PLAINFIELD, N.J. -- A city council meeting in Plainfield, New Jersey could have a major impact on the partially-condemned property where the city said they discovered unsafe living conditions last month.

Several tenants tell CBS New York investigative reporter Tim McNicholas they want to move back in ASAP.

It used to be home for Ninoska Guido and her 3-year-old son, but the family has spent the last month in a temporary home as contractors work to repair the condemned building. Guido said the displacement is affecting her in every way possible, and she's worried about the impact on her kids and their schoolwork.

She plans to attend Monday night's council meeting, in hopes of learning more about the future of the property. The city council could vote on whether there should be a study done on how the property, and several others, should be redeveloped.

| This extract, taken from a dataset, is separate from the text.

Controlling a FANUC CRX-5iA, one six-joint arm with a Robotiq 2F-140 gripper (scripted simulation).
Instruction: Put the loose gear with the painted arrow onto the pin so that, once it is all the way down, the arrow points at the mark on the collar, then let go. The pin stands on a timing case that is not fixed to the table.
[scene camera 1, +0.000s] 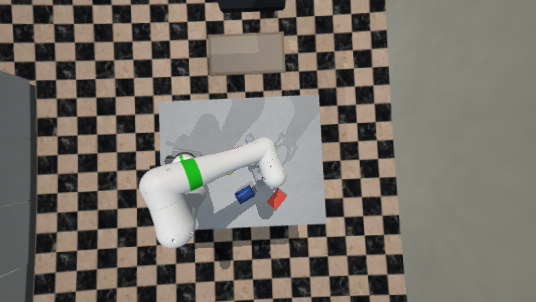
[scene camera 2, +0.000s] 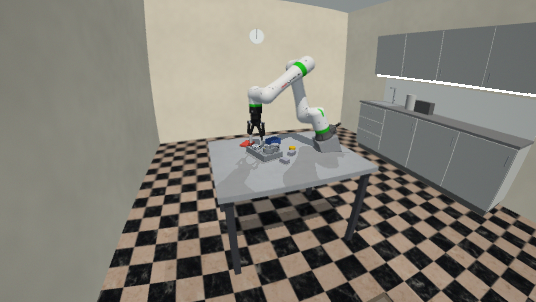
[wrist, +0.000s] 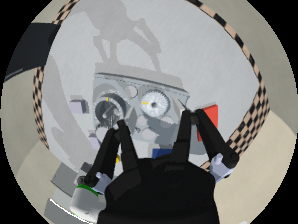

"There should be, however, there has to be affordable housing. That's the need in this community. That's the cry for this community," First Ward Councilman Robert Graham said. 

State housing inspectors discovered 235 violations at the building in 2021, but didn't conduct a follow-up inspection until last month.

A recent CBS 2 investigation uncovered an inspection backlog across New Jersey - 15,000 properties with open housing violations, but the state has not yet checked back to see if the owner actually fixed the problems.

"That's unfortunate and, of course, in Plainfield we would like to have a state inspector housed in our municipality, so we can have a direct connection and a state inspector right on premises," Graham said. 

As the council and mayor's office consider how to handle the situation, workers at the property saying they're moving ahead with repairs.

The owners have now hired a new property manager, who tells CBS New York they hope to have the building repaired and ready to re-open in two to four months.

"What will you do going forward to ensure that this kind of problem doesn't arise again?" McNicholas said. 

"I've already been through all the properties to see what needs to get done. I've given the tenants my number so they can call me at any time if they have an issue," property manager Magda Vasquez said. 

Vasquez said she's also hired a super to help her out, and they're waiting on some permits for plumbing work at the building.

The building next to the condemned one on the same property is still operating, and Monday night's council meeting will focus on that building's future as well.